I have read all the arguments about timestamps and why the Jazz SCM developers think it's a Bad Idea (tm) to keep them set to the original modification date, despite so many other SCM tools doing it, and frankly I don't really care, but if you are going to mess with the time stamps then you really need to make sure your file comparisons do not include them as the basis for flagging a delta!! Even if the Eclipse client does, RTC should not and should do some sort of hash to determine that the files are actually identical, and then not check them in a second time!!!

It's taken me a week to figure out that it's not the third party SCM exporting badly, it's not my messed up import, it's the Jazz SCM tool messing with the file timestamps (and what is really weird it doesn't seem to be all of them either - it seems to be just the ones that Eclipse knows are text based) and flagging tons of incorrect deltas that mess up everything else downstream.

Please somebody tell me they have found a way around this? Do I have to unload the workspace and 'reshare' the project every single time as per the article? Given I am getting daily changes from the vendor, including my own I am submitting back, this situation is not just untenable, it's ridiculous.

Yup - feeling VERY frustrated right now :-(

Comments
Tim Mok commented Aug 13 '13, 10:37 a.m.
JAZZ DEVELOPER

This sounds like a different problem. Your files shouldn't be marked as unresolved changes when the mod timestamp is the only change. I have made changes locally before and undone them in an editor to find that Pending Changes knows the file hasn't changed.

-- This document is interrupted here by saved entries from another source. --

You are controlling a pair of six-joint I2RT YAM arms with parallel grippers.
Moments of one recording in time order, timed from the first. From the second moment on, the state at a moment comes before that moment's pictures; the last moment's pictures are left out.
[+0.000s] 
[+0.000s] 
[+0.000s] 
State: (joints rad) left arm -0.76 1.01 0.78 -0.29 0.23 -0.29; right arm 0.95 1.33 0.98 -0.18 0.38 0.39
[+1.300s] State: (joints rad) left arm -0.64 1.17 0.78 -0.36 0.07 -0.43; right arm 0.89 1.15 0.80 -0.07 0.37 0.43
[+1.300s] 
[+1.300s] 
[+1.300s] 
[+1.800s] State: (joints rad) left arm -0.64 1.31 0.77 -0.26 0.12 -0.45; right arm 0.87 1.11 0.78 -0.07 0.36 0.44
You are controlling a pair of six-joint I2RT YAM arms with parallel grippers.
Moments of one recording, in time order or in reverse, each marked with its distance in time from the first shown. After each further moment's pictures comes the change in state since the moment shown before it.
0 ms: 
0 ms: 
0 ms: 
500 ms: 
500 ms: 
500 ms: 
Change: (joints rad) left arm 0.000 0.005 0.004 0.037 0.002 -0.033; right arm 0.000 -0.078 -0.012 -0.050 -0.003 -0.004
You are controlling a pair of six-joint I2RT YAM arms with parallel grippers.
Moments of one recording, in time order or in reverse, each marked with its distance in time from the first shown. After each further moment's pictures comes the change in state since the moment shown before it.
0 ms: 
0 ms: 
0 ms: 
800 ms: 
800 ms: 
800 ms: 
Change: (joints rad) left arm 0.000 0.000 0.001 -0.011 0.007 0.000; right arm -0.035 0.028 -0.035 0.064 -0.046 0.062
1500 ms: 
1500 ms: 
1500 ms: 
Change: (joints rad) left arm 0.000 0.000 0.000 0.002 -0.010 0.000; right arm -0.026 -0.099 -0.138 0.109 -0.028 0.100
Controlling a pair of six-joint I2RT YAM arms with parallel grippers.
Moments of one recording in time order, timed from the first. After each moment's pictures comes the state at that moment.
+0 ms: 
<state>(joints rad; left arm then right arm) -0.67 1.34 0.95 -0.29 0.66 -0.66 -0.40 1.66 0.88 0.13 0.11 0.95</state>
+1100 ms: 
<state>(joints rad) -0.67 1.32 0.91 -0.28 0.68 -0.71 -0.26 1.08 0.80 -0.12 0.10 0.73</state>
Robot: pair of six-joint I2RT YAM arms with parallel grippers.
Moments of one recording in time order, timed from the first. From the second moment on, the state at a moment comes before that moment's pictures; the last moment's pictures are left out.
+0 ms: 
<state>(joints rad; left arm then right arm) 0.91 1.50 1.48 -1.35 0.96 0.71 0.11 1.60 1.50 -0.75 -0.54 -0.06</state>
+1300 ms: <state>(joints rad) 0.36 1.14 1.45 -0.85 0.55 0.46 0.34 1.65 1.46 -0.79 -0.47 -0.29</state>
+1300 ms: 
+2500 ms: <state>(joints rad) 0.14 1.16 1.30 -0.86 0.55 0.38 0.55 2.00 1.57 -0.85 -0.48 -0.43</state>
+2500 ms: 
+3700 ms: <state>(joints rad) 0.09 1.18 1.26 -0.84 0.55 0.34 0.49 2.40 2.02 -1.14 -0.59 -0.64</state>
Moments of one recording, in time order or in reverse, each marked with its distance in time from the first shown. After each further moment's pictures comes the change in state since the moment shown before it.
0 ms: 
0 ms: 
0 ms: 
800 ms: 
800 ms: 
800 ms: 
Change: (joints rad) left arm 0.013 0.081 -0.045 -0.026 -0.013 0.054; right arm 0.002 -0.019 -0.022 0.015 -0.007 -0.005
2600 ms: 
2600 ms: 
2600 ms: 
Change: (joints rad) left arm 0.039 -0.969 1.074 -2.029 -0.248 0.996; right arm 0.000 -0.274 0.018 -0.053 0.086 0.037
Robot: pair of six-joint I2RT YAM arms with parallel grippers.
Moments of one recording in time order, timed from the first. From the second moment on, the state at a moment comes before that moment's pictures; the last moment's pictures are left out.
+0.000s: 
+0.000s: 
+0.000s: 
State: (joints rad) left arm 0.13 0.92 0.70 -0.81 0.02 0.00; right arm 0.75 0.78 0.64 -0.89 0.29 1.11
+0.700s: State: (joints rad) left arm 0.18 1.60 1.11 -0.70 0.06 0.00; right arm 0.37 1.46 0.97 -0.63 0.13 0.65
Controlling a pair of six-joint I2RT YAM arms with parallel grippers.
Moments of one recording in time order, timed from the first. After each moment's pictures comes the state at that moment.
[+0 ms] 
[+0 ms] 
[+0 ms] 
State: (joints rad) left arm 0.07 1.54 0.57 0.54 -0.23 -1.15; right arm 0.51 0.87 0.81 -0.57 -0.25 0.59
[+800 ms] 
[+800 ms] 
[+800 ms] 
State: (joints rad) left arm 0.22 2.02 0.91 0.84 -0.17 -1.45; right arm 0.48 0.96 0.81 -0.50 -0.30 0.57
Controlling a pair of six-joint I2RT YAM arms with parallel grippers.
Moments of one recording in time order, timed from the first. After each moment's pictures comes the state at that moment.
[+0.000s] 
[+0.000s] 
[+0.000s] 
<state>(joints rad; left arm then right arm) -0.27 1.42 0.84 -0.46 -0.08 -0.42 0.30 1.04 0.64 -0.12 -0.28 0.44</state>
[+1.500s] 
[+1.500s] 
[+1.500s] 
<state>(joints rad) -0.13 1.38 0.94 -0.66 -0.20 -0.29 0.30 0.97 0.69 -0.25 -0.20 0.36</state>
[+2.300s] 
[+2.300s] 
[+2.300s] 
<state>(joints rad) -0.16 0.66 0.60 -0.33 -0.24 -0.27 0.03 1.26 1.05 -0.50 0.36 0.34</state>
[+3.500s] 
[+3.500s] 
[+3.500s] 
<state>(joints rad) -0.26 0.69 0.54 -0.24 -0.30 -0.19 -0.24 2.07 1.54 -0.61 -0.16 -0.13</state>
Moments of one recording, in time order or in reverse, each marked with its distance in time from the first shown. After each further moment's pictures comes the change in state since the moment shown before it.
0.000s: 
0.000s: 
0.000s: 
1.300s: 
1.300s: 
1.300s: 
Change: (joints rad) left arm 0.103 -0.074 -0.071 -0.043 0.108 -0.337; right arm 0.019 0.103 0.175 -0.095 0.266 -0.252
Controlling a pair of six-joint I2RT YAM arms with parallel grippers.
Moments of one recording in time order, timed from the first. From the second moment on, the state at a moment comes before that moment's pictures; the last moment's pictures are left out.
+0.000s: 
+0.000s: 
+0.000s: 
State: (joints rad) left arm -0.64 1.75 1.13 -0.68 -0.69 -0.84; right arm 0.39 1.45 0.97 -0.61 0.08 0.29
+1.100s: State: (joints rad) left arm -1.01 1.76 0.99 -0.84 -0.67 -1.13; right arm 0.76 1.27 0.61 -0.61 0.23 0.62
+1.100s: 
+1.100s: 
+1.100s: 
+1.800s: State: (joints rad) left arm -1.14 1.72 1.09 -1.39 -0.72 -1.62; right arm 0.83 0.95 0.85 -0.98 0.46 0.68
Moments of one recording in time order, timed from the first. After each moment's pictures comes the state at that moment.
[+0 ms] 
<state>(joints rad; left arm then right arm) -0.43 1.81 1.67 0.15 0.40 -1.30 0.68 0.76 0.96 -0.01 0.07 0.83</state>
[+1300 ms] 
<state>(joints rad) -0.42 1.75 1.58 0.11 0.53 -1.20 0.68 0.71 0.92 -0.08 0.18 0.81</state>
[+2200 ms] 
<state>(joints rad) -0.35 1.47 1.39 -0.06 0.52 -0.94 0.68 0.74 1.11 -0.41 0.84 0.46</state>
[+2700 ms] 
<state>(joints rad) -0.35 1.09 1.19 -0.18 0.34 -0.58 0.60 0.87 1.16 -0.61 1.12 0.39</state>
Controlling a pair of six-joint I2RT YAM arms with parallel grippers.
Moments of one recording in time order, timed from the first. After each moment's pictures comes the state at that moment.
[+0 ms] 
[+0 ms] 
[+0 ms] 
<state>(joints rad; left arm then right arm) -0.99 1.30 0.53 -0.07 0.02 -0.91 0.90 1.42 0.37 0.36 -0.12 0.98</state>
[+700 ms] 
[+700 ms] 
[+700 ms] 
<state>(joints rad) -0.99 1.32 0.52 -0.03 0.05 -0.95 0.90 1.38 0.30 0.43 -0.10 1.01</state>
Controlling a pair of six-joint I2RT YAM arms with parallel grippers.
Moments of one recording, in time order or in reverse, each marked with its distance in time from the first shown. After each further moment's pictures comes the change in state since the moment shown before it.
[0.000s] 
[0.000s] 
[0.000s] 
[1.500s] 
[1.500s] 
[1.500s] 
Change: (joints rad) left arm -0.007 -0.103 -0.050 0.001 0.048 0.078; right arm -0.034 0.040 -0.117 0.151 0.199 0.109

Davyd Norris commented Aug 13 '13, 5:32 p.m.

Thanks Tim,

I would love this to be a different problem! At the moment I am stumped - the thing that's really strange is that not every file is marked as changed, just most of them.

Does anybody have any suggestions as to how I can start to troubleshoot this issue?


Davyd Norris commented Aug 14 '13, 6:17 a.m.

I think I may be onto something...

I kept thinking about why some but not all files were showing up wrongly as being changed, and I realised all the files that were being wrongly detected were files that Eclipse/RTC knew were text. Files that were unknown or known as binary did not get marked as changed, and not all text files were marked either.

So I had a look, and the third party code appears to have been developed on a Unix system, and the line terminator character is just LF. I'm developing on Windows and so RTC seems to be converting them all to CRLF (following the Platform convention) when they are added to source control.

So it appears when I bring in a new code baseline, the difference in line terminators are throwing the compare off and causing the bogus compare flags.

Since I am submitting code back to the third party vendor, I think I'll have to continue to use Unix style line terminators - is there a way to tell RTC not to change them on import, or to disregard them somehow??